The truth of the tragedy of the commons
Fred Pearce describes approaches to Garrett Hardin’s “” that can’t see the wood for the trees (11 March, p 44). The general pattern of some actors pursuing their own interests to the detriment of the collective interest applies to nearly all environmental problems, including climate change, overfishing, deforestation and biodiversity loss.
These are widely recognised as entailing “market failures” but few, even among economists, believe that solutions lie in privatisation. Jointly agreed and enforced regulation is clearly necessary. A clear analysis of the conflicting interests of the actors is essential to effective policies.

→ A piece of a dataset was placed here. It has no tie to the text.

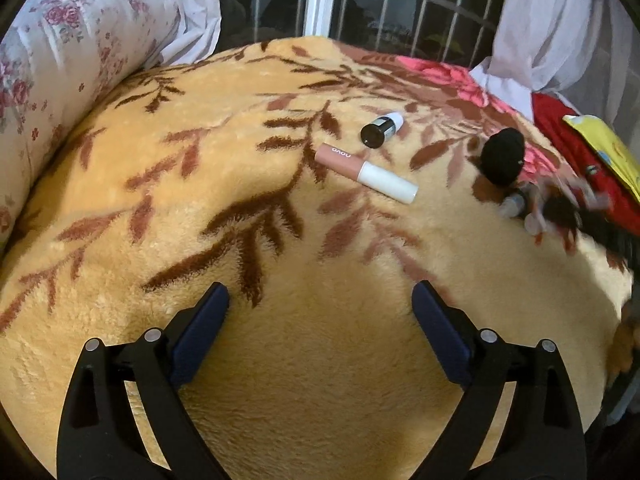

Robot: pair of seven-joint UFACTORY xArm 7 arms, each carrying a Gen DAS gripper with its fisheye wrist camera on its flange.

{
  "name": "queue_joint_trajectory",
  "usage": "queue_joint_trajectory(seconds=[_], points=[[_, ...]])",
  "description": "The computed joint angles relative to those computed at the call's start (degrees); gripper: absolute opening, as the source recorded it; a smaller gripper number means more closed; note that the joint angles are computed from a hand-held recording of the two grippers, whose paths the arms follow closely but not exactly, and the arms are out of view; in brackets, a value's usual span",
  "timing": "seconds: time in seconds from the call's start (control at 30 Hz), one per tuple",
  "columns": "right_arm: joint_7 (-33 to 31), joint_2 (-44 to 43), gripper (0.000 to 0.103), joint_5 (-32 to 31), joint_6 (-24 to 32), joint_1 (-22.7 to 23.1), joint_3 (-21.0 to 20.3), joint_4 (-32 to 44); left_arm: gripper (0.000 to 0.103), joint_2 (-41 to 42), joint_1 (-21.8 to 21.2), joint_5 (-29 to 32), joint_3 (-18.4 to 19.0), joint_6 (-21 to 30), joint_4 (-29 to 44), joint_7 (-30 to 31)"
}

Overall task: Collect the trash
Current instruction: 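Grasp the red knitted ornament with the right tool while the left tool grasps the pink lip gloss, then carry the ornament and lip gloss to the orange bin and open both tools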

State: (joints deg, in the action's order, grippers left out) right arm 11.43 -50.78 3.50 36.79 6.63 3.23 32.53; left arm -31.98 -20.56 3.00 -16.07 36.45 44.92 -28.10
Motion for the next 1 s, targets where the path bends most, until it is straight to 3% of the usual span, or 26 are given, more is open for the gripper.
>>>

The truth of the tragedy of the commons
Pearce describes a view that the lesson of the “” is that “the only way to prevent this tragedy was to turn common land into private property… privatising the planet is the key to conservation”.
But in his article putting forward the idea, Hardin observed that the economist Adam Smith “contributed to a dominant tendency of thought that has ever since interfered with positive action based on rational analysis, namely, the tendency to assume that decisions reached individually will, in fact, be the best decisions for an entire society.” He notes that many “commons” don't work well as private property: “the air and waters surrounding us cannot readily be fenced, and so the tragedy of the commons as a cesspool must be prevented by different means.”
In the end he recommends “mutual coercion, mutually agreed upon by the majority of the people affected” – in other words, the social contract of democratic government.
Tracking what foxes eat in Australia
Guy Cox discusses foxes' tastes in food and whether they are a threat to koalas (Letters, 11 March). An operation in Western Australia, , keeps tabs on stomach contents of dead foxes. In 2015 the list, from 152 foxes, was “Sheep carrion, spiders, racehorse goanna, canola, wheat, oats, mice, grasshoppers, unidentified bird, rabbits, parrots, wool, beetles, lizard, kangaroo, maggots, blowfly pupae, frog, chook, centipede, hair, sheep feedlot mix, sheep afterbirth, crickets, unidentified insect, earwigs, water beetles, figs, mulberries”.
In 2016 it was very similar. But there are no koalas in Western Australia, so we don't yet have a conclusive answer.
Artificial intelligence and natural stupidity
Progress in artificial intelligence has depended on computational speed and increasing algorithmic complexity. Some classes or type of problem are acknowledged where an AI's inhuman speeds can prosper (for example, by Daniel Dennett, 11 February, p 42).
But the human consequences of real world AI haven't been addressed. Modelling “subjective experience” will mean going from the real world to analogue measurements to digital models to logical outputs. But as any undergraduate studying computing discovers, problems arise from converting analogue measurements to digital values: there is always a “quantisation” error. And chaos theorists demonstrate how small changes have substantial effects on output from iterative computations. Multiple conversions would lead to multiple stages of quantisation and data compression. And as system complexity increases, system understanding decreases.
When personal loyalty or self-esteem bonds some people to the AI, what will become of those who distrust it? The real problems will arise in how humans react.
The emotion of life, the universe and everything
Like Lisa Barrett I have felt “chiplessness”, an emotion felt after overindulging on a bag of chips (11 March, p 40). She is onto something with her call to give names to such emotions of the modern era. Fortunately, there is already a reference guide naming hundreds of them: by Douglas Adams and John Lloyd. Is it coincidence that you highlight this concept on page 42 of your magazine?
For the record
• Dig for victory: the interval between abandonment of one Channel Tunnel project in 1975 and the opening of the next in 1994 was of course 19 years (Old 快猫短视频, 1 April).